Besides these, Mounsey danced leading roles in existing works in the repertory. She was much admired as the Dark Angel in Balanchine's Serenade (music, Tchaikovsky), as Choleric in The Four Temperaments (Hindemith), and as An Episode in His Past in Antony Tudor's Lilac Garden (Chausson).

Her height and statuesque figure also lent much to the effectiveness of the role for which she became best known: The Siren in Balanchine's 1950 revival of his 1929 ballet The Prodigal Son (Prokofiev). She had studied the role with its originator, Felia Doubrovska, but her own interpretation and cool eroticism made an indelible impression on viewers in the 1950s. John Martin, dance critic of the New York Times, wrote: "She finds it quite her best role in the repertoire. She dances it with a studied voluptuousness that makes it mockingly cold."

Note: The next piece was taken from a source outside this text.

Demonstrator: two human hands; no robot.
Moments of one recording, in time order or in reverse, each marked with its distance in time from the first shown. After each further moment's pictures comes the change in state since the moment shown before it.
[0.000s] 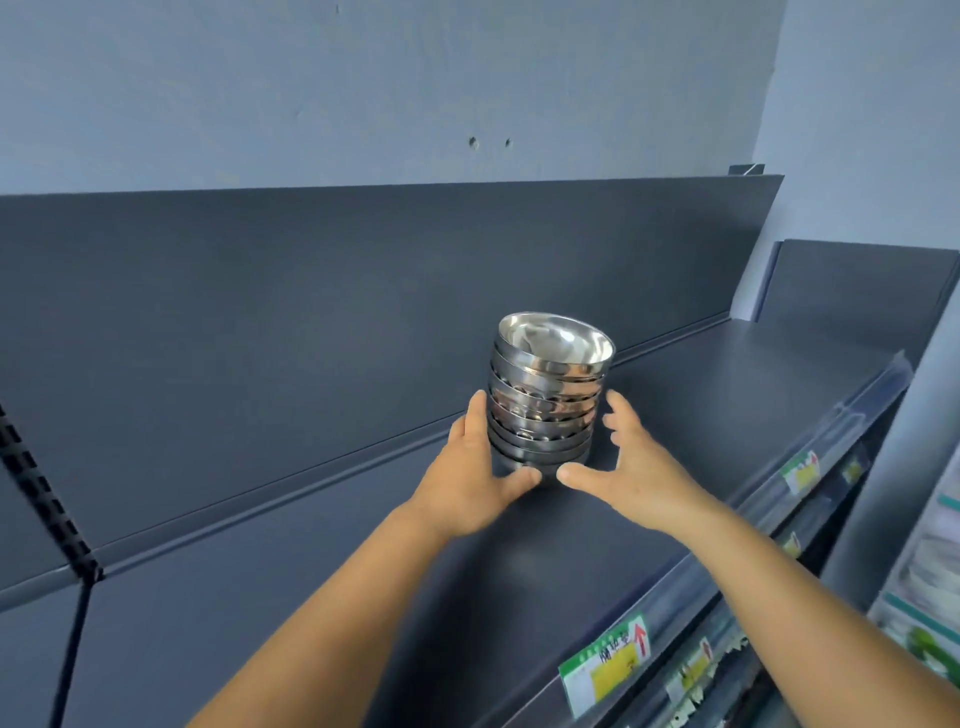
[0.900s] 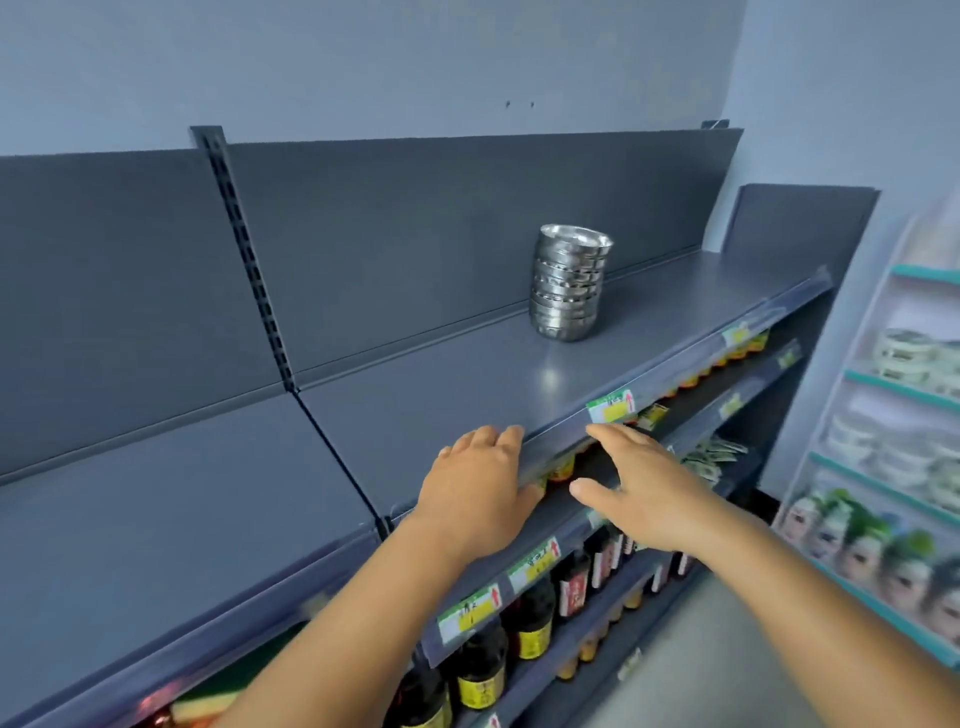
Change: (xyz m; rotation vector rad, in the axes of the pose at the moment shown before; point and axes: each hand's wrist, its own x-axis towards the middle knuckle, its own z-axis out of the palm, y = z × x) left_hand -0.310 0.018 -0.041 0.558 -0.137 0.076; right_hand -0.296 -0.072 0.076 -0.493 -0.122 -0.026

Mounsey can be seen dancing on New York City Ballet in Montreal, volume 1, a digital video disc (DVD) issued by Video Arts International (VAI) in 2014. She appears in Serenade, filmed in 1957 with Diana Adams, Patricia Wilde, Jacques d'Amboise, and Herbert Bliss, and in Orpheus, filmed in 1960 with Nicholas Magallanes, Violette Verdy, Francisco Moncion, Roy Tobias, and Judith Green. Both ballets are complete versions, with the company's corps de ballet.

==Later life==
After ten years with New York City Ballet, Mounsey returned to South Africa in 1959 and, with Faith de Villiers, founded the Johannesburg City Ballet, predecessor to PACT Ballet, named for the Performing Arts Council of the Transvaal. She returned to the United States in 1966 and settled briefly in Los Angeles. The next year, she and Rosemary Valaire, a close friend, founded the Westside School of Ballet in Santa Monica, California, where she taught in strict accordance with the principles of Balanchine's neoclassical technique.

The school became an influential center of training in Southern California for American dancers, many of whom went on to dance with New York City Ballet. In 2002, Mounsey received the Lester Horton Dance Award for lifetime achievement. In 2011 she was one of the recipients of the Jerome Robbins Award, given to thirty ballerinas who had given unforgettable performances in his ballets.

==Personal life==
Mounsey was married three times. Her unions with Duncan Mounsey and with Albert Hall Hughey both ended in divorce. In 1960, she married Kelvin Clegg (9 September 1920 – 30 June 1993), with whom she had a daughter, Allegra, and two stepsons, Christopher and Stephen. Their marriage lasted until his death in 1993. She lived as a widow for almost another twenty years, until her own death from cancer at age 93.